_To do_
Excluding pictures, give the entries again exactly as they appear.

^^^^^^^^

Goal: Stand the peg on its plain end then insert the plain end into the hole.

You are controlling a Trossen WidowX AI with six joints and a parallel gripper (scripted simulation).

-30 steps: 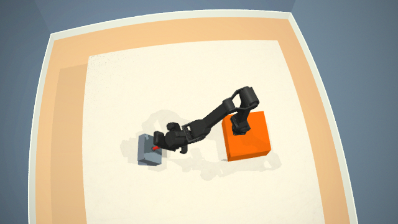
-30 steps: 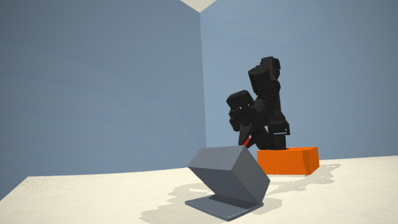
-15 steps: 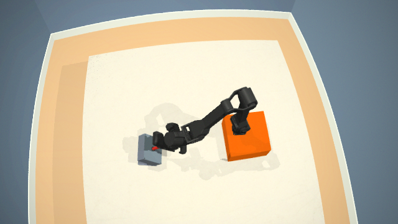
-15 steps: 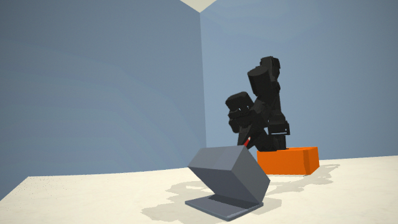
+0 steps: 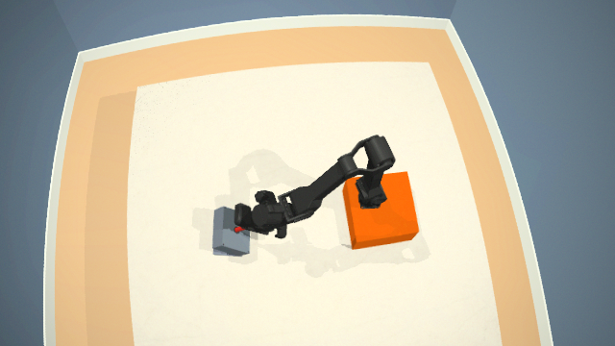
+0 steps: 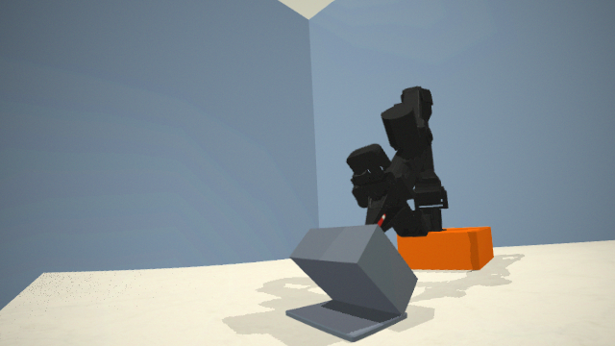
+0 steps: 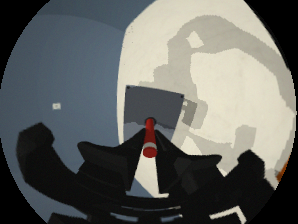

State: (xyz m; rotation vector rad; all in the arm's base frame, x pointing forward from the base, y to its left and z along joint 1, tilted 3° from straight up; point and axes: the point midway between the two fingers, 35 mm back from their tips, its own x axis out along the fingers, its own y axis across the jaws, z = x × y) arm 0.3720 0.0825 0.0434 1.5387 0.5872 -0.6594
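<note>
Right now my gripper tip is 5 cm above the grey sloped panel and 4 cm short of it. Also, from my gripper tip: red peg 1 cm behind, 1 cm above; then grey foot plate 11 cm below, 6 cm ahead.
</note>
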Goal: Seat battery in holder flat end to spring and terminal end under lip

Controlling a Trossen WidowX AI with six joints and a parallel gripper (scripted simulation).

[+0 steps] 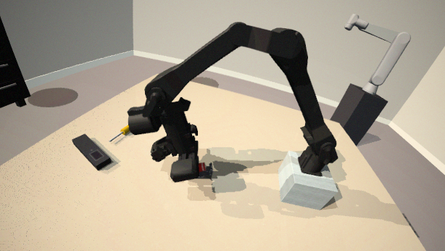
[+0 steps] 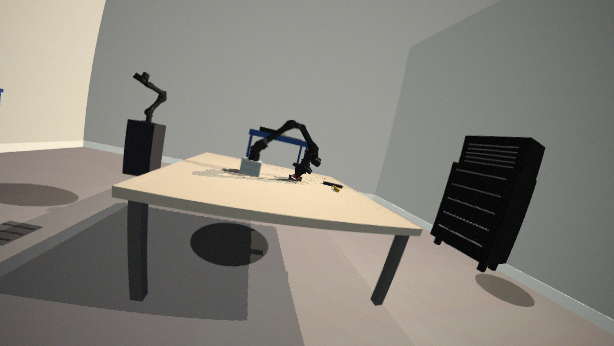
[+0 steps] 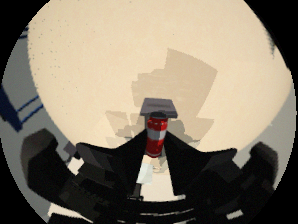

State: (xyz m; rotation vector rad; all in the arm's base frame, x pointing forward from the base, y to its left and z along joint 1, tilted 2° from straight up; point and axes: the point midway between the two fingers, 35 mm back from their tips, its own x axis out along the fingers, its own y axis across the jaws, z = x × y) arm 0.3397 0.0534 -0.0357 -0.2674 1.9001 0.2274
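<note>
My gripper tip is now 10 mm below the battery. The rest, counted from my gripper tip: black remote-like block: 330 mm ahead, 50 mm to the left; then yellow-handled screwdriver: 290 mm ahead, 80 mm to the right, 10 mm below.
</note>
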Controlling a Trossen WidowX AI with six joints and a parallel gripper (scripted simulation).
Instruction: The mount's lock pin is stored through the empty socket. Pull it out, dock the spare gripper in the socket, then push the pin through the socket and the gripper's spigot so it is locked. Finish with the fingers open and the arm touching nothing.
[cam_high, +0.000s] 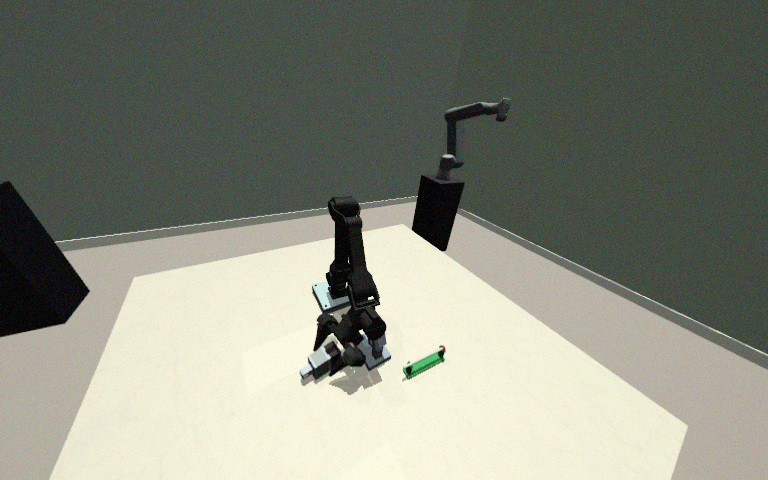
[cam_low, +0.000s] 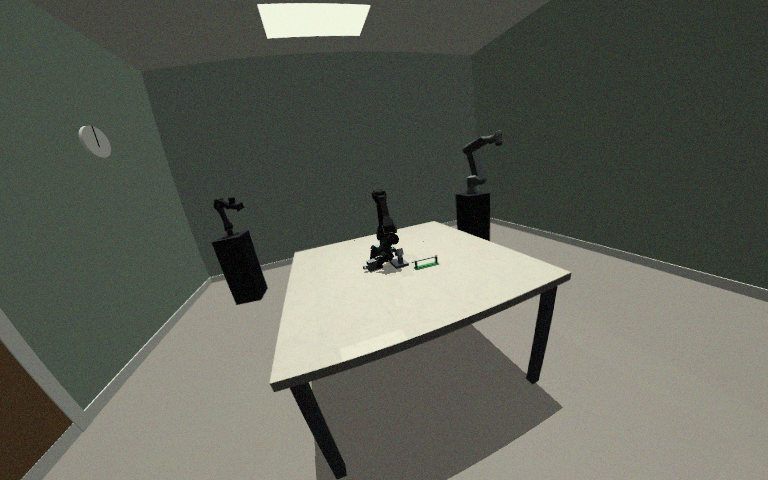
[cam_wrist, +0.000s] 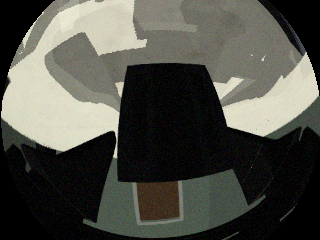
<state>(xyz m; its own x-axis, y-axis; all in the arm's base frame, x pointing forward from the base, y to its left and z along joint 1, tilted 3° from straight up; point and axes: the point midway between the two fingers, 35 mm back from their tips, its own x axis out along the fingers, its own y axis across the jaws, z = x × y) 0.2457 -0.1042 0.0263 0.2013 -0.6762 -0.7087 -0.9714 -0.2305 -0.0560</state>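
Right now my gripper tip is right at the spare gripper. Also, from my gripper tip: green cradle (28 cm to the left, 11 cm ahead); mount (16 cm to the left, 3 cm above, 1 cm ahead).
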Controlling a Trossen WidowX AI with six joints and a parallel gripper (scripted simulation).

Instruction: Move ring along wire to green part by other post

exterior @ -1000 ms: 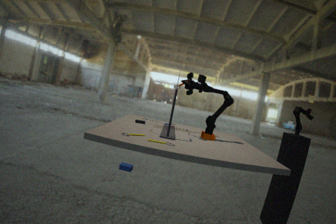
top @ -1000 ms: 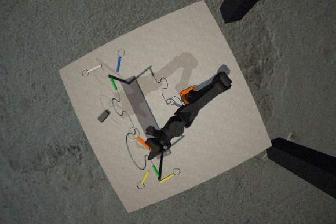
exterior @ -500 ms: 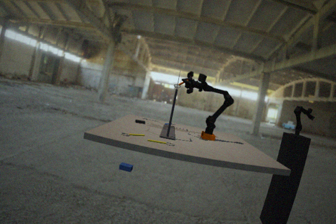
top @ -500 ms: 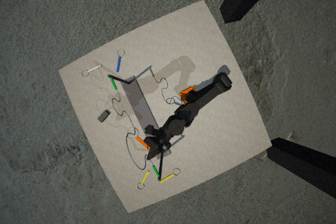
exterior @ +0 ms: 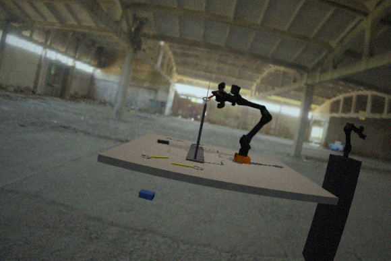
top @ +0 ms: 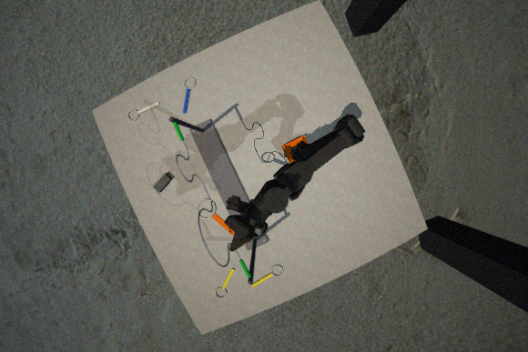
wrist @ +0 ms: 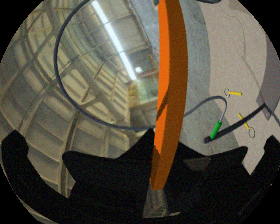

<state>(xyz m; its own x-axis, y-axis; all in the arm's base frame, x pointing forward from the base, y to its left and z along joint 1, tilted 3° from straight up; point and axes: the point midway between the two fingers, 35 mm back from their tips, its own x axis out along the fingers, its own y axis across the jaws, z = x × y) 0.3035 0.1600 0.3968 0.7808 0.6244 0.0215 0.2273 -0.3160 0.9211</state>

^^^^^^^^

_Answer to this exercise_
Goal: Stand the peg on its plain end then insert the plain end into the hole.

You are controlling a Trossen WidowX AI with six joints and a parallel gripper (scripted simulation).

-30 steps: 
-30 steps: 
-15 steps: 
-15 steps: 
+0 steps: 
+0 steps: 
+0 steps: 

State: (xyz m; rotation vector rad; all in the arm's base frame, x pointing forward from the base, y to its left and z along joint 1, tilted 3° from straight up; point and axes: the point midway between the two fingers, 35 mm back from their tips, its own x axis out along the fingers, its own y axis across the jaws, z = x × y) arm 0.3720 0.0825 0.0434 1.5387 0.5872 -0.6594
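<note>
Right now my gripper tip is 5 cm above the grey sloped panel and 4 cm short of it. Also, from my gripper tip: red peg 1 cm behind, 1 cm above; then grey foot plate 11 cm below, 6 cm ahead.
</note>
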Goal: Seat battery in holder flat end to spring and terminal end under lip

Controlling a Trossen WidowX AI with six joints and a parallel gripper (scripted simulation).

[+0 steps] 
[+0 steps] 
[+0 steps] 

State: (xyz m; rotation vector rad; all in the arm's base frame, x pointing forward from the base, y to its left and z along joint 1, tilted 2° from straight up; point and axes: the point midway between the two fingers, 35 mm back from their tips, its own x axis out along the fingers, its own y axis across the jaws, z = x × y) arm 0.3397 0.0534 -0.0357 -0.2674 1.9001 0.2274
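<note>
My gripper tip is now 10 mm below the battery. The rest, counted from my gripper tip: black remote-like block: 330 mm ahead, 50 mm to the left; then yellow-handled screwdriver: 290 mm ahead, 80 mm to the right, 10 mm below.
</note>
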Controlling a Trossen WidowX AI with six joints and a parallel gripper (scripted simulation).
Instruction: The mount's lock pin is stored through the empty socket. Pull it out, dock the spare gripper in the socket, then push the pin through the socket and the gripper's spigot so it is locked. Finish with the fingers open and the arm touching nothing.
[cam_high, +0.000s] 
[cam_low, +0.000s] 
[cam_wrist, +0.000s] 
<state>(xyz m; its own x-axis, y-axis; all in the arm's base frame, x pointing forward from the base, y to its left and z along joint 1, tilted 3° from straight up; point and axes: the point midway between the two fingers, 35 mm back from their tips, its own x axis out along the fingers, its own y axis across the jaws, z = x × y) 0.2457 -0.1042 0.0263 0.2013 -0.6762 -0.7087 -0.9714 -0.2305 -0.0560</state>
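Right now my gripper tip is right at the spare gripper. Also, from my gripper tip: green cradle (28 cm to the left, 11 cm ahead); mount (16 cm to the left, 3 cm above, 1 cm ahead).
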Controlling a Trossen WidowX AI with six joints and a parallel gripper (scripted simulation).

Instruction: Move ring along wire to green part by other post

exterior @ -1000 ms: 
top @ -1000 ms: 
exterior @ -500 ms: 
top @ -500 ms: 
exterior @ +0 ms: 
top @ +0 ms: 
wrist @ +0 ms: 

<state>(xyz m; its own x-axis, y-axis; all in the arm's base frame, x pointing forward from the base, y to its left and z along joint 1, tilted 3° from straight up; point and axes: the point midway between the two fingers, 35 mm back from their tips, its own x axis out along the fingers, its own y axis across the jaws, z = x × y) 0.3035 0.1600 0.3968 0.7808 0.6244 0.0215 0.2273 -0.3160 0.9211</state>

This output has been given in full.